*What the exercise asks*: Exact repetition is required: reproduce every line of the data.

====

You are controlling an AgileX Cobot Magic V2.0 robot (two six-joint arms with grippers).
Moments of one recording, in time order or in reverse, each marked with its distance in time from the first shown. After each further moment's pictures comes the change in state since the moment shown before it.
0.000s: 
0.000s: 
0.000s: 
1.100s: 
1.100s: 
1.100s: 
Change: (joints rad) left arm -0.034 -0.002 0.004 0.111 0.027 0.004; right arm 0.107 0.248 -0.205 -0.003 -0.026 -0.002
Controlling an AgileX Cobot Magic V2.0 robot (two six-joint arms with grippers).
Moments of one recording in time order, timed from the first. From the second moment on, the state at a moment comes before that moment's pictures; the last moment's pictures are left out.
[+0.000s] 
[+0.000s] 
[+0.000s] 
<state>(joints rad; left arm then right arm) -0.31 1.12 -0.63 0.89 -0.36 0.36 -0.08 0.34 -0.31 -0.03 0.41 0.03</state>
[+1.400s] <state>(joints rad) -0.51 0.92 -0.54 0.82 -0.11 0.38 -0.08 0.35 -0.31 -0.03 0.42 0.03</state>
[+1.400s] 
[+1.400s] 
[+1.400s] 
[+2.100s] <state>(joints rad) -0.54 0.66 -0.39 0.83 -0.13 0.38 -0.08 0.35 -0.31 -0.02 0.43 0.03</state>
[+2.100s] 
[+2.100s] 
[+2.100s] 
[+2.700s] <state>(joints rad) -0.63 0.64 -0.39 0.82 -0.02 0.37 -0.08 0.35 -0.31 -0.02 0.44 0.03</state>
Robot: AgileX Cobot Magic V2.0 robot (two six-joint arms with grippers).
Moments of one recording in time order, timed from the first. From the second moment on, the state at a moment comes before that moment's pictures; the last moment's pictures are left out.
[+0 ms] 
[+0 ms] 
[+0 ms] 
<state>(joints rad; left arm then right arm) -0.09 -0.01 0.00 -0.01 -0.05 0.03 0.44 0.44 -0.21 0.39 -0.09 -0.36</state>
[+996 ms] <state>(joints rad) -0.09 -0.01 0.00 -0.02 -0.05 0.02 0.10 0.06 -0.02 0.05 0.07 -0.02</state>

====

*Task answer*:
You are controlling an AgileX Cobot Magic V2.0 robot (two six-joint arms with grippers).
Moments of one recording, in time order or in reverse, each marked with its distance in time from the first shown. After each further moment's pictures comes the change in state since the moment shown before it.
0.000s: 
0.000s: 
0.000s: 
1.100s: 
1.100s: 
1.100s: 
Change: (joints rad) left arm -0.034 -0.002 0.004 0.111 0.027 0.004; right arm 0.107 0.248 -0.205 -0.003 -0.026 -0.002
Controlling an AgileX Cobot Magic V2.0 robot (two six-joint arms with grippers).
Moments of one recording in time order, timed from the first. From the second moment on, the state at a moment comes before that moment's pictures; the last moment's pictures are left out.
[+0.000s] 
[+0.000s] 
[+0.000s] 
<state>(joints rad; left arm then right arm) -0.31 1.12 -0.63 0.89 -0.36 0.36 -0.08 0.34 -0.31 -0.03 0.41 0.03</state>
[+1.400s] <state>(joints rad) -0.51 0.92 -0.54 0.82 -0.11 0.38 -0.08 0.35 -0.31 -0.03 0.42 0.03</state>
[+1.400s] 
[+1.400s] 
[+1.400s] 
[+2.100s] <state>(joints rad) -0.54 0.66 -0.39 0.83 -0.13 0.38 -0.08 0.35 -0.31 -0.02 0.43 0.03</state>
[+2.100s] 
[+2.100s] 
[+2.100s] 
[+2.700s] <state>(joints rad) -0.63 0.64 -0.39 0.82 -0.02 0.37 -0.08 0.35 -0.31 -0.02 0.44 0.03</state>
Robot: AgileX Cobot Magic V2.0 robot (two six-joint arms with grippers).
Moments of one recording in time order, timed from the first. From the second moment on, the state at a moment comes before that moment's pictures; the last moment's pictures are left out.
[+0 ms] 
[+0 ms] 
[+0 ms] 
<state>(joints rad; left arm then right arm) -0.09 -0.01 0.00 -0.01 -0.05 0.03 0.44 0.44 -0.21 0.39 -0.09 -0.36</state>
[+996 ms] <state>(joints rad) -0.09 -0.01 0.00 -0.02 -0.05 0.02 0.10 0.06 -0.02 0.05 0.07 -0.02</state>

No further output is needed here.